* EXERCISE REQUIREMENTS
Make an exact copy of the listing, without images.

* GIVEN DATA
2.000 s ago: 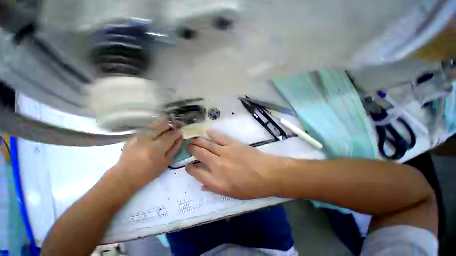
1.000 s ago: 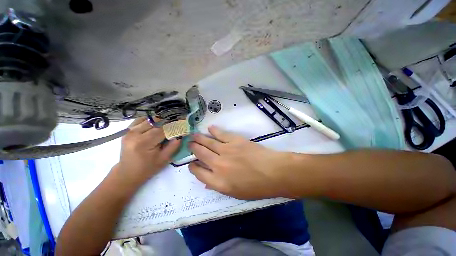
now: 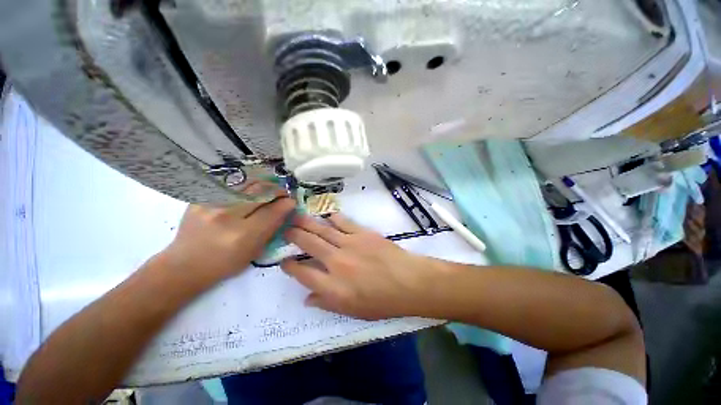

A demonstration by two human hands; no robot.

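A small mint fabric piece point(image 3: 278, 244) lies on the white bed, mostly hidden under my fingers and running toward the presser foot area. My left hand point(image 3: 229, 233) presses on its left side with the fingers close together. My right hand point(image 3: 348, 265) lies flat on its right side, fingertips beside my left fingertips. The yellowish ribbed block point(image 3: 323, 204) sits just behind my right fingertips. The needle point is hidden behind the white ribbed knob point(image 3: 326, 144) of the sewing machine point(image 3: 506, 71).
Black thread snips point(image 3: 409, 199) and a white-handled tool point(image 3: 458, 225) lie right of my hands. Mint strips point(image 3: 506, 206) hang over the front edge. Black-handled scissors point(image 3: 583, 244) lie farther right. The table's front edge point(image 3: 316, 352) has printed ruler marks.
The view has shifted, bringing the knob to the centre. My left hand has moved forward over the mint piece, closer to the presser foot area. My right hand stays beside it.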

* EXERCISE ANSWER
2.000 s ago: 
1.000 s ago: 
now: 

A demonstration by two human hands; no robot.

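A small mint fabric piece point(image 3: 278, 244) lies on the white bed, mostly hidden under my fingers and running toward the presser foot area. My left hand point(image 3: 229, 233) presses on its left side with the fingers close together. My right hand point(image 3: 348, 265) lies flat on its right side, fingertips beside my left fingertips. The yellowish ribbed block point(image 3: 323, 204) sits just behind my right fingertips. The needle point is hidden behind the white ribbed knob point(image 3: 326, 144) of the sewing machine point(image 3: 506, 71).
Black thread snips point(image 3: 409, 199) and a white-handled tool point(image 3: 458, 225) lie right of my hands. Mint strips point(image 3: 506, 206) hang over the front edge. Black-handled scissors point(image 3: 583, 244) lie farther right. The table's front edge point(image 3: 316, 352) has printed ruler marks.
The view has shifted, bringing the knob to the centre. My left hand has moved forward over the mint piece, closer to the presser foot area. My right hand stays beside it.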

No further output remains for this exercise.